• WORK REQUEST
Could you transcribe every record below exactly as it stands?

• DATASET RECORDS
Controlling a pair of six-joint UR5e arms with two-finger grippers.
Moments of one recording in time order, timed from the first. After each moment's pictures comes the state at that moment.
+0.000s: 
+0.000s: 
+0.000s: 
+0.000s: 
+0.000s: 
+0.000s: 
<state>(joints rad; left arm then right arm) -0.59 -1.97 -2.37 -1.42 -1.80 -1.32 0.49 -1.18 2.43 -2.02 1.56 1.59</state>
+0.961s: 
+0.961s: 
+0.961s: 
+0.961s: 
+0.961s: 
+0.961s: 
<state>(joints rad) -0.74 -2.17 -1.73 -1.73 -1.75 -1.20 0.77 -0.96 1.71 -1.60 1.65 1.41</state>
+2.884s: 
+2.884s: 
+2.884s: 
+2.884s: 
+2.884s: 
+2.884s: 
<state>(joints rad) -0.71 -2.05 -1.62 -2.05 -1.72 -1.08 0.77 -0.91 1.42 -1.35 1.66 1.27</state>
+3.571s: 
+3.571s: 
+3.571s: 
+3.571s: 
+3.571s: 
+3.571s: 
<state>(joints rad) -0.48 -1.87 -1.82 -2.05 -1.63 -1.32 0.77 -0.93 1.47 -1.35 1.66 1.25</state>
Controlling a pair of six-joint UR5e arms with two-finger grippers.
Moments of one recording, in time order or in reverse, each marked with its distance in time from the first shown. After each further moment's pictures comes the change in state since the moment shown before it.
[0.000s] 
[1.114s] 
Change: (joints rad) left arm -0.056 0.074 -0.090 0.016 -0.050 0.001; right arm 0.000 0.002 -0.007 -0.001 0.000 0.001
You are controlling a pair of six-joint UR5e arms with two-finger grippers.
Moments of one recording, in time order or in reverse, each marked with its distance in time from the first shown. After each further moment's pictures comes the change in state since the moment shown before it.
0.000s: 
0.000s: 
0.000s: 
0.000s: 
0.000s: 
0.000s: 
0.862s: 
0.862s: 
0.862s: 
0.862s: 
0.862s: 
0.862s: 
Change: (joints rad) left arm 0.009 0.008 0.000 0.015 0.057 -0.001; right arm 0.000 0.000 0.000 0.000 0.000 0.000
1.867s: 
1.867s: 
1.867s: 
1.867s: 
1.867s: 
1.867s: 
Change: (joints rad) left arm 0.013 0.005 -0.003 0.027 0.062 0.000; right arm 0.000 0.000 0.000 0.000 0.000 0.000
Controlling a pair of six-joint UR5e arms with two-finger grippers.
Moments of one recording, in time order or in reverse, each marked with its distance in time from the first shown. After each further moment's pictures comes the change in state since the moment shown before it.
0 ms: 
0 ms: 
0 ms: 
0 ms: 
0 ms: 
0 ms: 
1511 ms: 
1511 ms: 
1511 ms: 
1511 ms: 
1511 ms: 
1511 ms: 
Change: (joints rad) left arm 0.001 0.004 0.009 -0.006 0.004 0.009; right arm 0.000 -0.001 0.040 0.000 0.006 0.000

• RESULT
Controlling a pair of six-joint UR5e arms with two-finger grippers.
Moments of one recording in time order, timed from the first. After each moment's pictures comes the state at that moment.
+0.000s: 
+0.000s: 
+0.000s: 
+0.000s: 
+0.000s: 
+0.000s: 
<state>(joints rad; left arm then right arm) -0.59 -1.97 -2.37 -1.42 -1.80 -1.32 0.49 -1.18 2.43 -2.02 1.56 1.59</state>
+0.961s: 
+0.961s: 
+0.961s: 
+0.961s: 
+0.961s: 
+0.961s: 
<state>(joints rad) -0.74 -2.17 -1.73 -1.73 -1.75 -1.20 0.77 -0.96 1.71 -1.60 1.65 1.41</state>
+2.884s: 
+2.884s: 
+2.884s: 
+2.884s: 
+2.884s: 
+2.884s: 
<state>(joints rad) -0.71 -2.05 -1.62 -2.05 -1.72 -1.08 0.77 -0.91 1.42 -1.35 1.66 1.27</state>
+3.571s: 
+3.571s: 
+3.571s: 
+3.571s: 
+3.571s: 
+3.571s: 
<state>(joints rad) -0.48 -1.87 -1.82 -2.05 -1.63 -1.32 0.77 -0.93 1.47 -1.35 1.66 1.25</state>
Controlling a pair of six-joint UR5e arms with two-finger grippers.
Moments of one recording, in time order or in reverse, each marked with its distance in time from the first shown. After each further moment's pictures comes the change in state since the moment shown before it.
[0.000s] 
[1.114s] 
Change: (joints rad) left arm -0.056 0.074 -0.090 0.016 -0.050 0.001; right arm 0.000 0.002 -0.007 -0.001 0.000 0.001
You are controlling a pair of six-joint UR5e arms with two-finger grippers.
Moments of one recording, in time order or in reverse, each marked with its distance in time from the first shown. After each further moment's pictures comes the change in state since the moment shown before it.
0.000s: 
0.000s: 
0.000s: 
0.000s: 
0.000s: 
0.000s: 
0.862s: 
0.862s: 
0.862s: 
0.862s: 
0.862s: 
0.862s: 
Change: (joints rad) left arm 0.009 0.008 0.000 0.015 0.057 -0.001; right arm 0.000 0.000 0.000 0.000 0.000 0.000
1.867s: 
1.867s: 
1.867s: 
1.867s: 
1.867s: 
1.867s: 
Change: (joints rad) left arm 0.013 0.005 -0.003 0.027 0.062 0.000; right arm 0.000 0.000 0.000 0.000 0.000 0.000
Controlling a pair of six-joint UR5e arms with two-finger grippers.
Moments of one recording, in time order or in reverse, each marked with its distance in time from the first shown. After each further moment's pictures comes the change in state since the moment shown before it.
0 ms: 
0 ms: 
0 ms: 
0 ms: 
0 ms: 
0 ms: 
1511 ms: 
1511 ms: 
1511 ms: 
1511 ms: 
1511 ms: 
1511 ms: 
Change: (joints rad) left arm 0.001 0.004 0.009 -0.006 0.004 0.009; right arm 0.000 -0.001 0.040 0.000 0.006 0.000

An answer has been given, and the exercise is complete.